Anyone familiar with the cliches of American high school would be familiar with the car-hook-up. Your parents won’t let you have your date over so you find a secluded place to experiment out in the world. However, for queer people, hooking up in nontraditional settings plays a less nostalgic role. Whether it’s a park in town, the city’s gay-friendly bathhouse, or the darkest corner available in the New York City nightclub, before the internet, before Grindr, known cruisy spots around town were a primary vehicle for single or closeted gay men to find sex. It was arguably even a political act - a kind of fuck you to mainstream society's villainizing of queer love; an act of necessity as much as daring. After all, it’s not so long ago that being caught with another man by a roommate arriving home earlier than expected could spell professional or social disaster.
‘cruising’ concentrates on these sites of passion. Photographed on medium format film, in the tradition of landscape photography, these seemingly banal locations are identified for the sexual significance they hold for the minority who experienced release at them. Whether it’s the parking lot where I had my first gay hook-up of college, or the hotel bathroom frequented on someone’s commute home from work there is something undoubtedly private and personal about these abundantly public scenes.

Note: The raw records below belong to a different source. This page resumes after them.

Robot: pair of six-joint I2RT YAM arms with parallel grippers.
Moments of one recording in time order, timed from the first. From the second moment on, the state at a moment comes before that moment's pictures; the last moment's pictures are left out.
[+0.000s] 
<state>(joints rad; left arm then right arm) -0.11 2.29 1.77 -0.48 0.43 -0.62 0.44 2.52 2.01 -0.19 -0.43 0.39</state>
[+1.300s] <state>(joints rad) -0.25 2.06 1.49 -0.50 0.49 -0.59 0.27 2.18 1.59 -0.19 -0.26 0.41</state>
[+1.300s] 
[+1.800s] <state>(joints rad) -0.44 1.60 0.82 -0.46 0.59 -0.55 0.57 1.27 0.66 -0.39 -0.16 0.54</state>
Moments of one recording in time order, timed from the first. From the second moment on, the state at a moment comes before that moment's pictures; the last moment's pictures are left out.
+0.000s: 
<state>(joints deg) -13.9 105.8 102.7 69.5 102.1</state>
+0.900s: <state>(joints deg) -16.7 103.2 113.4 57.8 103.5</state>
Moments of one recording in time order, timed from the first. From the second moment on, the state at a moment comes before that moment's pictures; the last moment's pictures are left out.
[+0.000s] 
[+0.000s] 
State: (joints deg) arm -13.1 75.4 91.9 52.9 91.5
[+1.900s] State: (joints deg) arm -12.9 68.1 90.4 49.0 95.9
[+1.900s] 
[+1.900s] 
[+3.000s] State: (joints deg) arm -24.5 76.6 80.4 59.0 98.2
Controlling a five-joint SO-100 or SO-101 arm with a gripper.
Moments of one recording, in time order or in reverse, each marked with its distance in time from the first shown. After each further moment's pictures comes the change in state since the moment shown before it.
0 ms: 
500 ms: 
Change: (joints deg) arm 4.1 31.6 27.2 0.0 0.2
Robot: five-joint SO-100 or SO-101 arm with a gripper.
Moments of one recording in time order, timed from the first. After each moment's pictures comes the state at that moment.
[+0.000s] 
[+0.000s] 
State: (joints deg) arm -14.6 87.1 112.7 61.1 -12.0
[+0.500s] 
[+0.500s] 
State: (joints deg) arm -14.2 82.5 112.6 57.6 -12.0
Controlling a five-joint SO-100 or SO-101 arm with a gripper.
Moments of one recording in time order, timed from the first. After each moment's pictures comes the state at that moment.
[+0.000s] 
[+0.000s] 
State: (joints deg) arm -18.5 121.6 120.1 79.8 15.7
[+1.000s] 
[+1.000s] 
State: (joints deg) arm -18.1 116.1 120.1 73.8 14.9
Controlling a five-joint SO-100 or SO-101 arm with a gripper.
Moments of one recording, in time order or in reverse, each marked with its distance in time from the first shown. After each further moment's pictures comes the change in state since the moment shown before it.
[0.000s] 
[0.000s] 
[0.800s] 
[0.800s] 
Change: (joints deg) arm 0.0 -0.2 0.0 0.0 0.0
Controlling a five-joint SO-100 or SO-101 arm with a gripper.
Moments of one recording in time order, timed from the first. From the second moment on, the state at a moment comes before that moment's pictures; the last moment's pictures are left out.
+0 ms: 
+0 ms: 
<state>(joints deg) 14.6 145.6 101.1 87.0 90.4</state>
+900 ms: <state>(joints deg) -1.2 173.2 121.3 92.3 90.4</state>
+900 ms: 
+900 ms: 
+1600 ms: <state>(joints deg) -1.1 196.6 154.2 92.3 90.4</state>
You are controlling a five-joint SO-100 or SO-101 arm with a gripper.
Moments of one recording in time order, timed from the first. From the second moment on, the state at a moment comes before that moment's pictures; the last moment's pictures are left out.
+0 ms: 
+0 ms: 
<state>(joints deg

The juxtaposition between the banality or normalcy of the places and the subsequent story told through the caption is deliberate. The secret of these sites is fading into history as more and more attitudes around queerness improve and as apps like Grindr eliminate the need for cruising. No longer does the questioning teen need to hang around the public bathroom downtown known by gay men to take the next step for himself - he can create an anonymous profile online.
While people have always cruised for all sorts of reasons, not only because it was the safest or only option available to them, as a member of a generation who has only known the internet and the aspects of fledgling queer life it facilitates, this work is my way of making a document of this history. Of making an homage to these places and sites, and asking the viewer to do the same. Who were we as a society that relegated our sexual liberation to parking lots, bathhouses and motel rooms, and who are we now that it’s relegated to the app we bury in a folder on our phone, or the incognito browser we double-check we closed.